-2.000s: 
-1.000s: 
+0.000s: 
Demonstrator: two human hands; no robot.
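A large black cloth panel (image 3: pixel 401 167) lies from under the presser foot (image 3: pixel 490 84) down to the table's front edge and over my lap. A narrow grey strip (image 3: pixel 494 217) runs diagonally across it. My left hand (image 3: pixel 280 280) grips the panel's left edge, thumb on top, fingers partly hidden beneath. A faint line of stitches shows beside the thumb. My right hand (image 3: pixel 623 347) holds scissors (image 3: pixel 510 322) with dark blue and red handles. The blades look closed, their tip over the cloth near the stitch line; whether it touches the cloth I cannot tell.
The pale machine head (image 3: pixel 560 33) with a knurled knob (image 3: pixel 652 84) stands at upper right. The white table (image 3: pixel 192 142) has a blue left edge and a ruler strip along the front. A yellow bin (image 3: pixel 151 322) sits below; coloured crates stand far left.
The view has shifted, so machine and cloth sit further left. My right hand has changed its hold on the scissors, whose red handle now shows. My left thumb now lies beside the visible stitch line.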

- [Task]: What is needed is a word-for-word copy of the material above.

- [Your response]:
-2.000s: 
-1.000s: 
+0.000s: 
Demonstrator: two human hands; no robot.
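A large black cloth panel (image 3: pixel 401 167) lies from under the presser foot (image 3: pixel 490 84) down to the table's front edge and over my lap. A narrow grey strip (image 3: pixel 494 217) runs diagonally across it. My left hand (image 3: pixel 280 280) grips the panel's left edge, thumb on top, fingers partly hidden beneath. A faint line of stitches shows beside the thumb. My right hand (image 3: pixel 623 347) holds scissors (image 3: pixel 510 322) with dark blue and red handles. The blades look closed, their tip over the cloth near the stitch line; whether it touches the cloth I cannot tell.
The pale machine head (image 3: pixel 560 33) with a knurled knob (image 3: pixel 652 84) stands at upper right. The white table (image 3: pixel 192 142) has a blue left edge and a ruler strip along the front. A yellow bin (image 3: pixel 151 322) sits below; coloured crates stand far left.
The view has shifted, so machine and cloth sit further left. My right hand has changed its hold on the scissors, whose red handle now shows. My left thumb now lies beside the visible stitch line.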

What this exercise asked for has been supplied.